** Data records **

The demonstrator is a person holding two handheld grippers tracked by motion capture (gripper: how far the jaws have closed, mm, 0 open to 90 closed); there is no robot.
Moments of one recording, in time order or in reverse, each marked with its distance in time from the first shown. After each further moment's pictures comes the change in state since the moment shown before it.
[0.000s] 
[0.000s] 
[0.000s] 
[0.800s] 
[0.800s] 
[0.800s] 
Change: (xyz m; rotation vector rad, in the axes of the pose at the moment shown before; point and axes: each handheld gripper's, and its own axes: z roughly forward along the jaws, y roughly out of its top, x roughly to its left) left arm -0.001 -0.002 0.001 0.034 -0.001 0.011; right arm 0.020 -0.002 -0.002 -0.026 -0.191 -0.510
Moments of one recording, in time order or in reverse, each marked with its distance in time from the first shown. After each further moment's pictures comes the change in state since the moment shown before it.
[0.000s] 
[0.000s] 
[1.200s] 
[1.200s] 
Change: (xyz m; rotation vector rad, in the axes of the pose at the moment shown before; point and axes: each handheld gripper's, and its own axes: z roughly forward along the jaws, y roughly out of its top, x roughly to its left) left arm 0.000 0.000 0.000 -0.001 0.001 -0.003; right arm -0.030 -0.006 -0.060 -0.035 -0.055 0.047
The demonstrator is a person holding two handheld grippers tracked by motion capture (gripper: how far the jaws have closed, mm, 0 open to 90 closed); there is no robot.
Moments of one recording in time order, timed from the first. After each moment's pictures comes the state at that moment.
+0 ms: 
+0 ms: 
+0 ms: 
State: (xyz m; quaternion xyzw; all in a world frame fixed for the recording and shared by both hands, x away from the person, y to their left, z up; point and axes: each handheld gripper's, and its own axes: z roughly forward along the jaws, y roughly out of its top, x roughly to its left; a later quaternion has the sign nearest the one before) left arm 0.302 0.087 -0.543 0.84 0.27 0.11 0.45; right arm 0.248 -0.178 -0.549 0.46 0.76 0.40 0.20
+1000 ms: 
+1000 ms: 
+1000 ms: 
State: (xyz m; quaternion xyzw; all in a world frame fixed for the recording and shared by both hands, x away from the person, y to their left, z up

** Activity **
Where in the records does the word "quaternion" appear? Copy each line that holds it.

** Exercise response **
State: (xyz m; quaternion xyzw; all in a world frame fixed for the recording and shared by both hands, x away from the person, y to their left, z up; point and axes: each handheld gripper's, and its own axes: z roughly forward along the jaws, y roughly out of its top, x roughly to its left; a later quaternion has the sign nearest the one before) left arm 0.302 0.087 -0.543 0.84 0.27 0.11 0.45; right arm 0.248 -0.178 -0.549 0.46 0.76 0.40 0.20
State: (xyz m; quaternion xyzw; all in a world frame fixed for the recording and shared by both hands, x away from the person, y to their left, z up

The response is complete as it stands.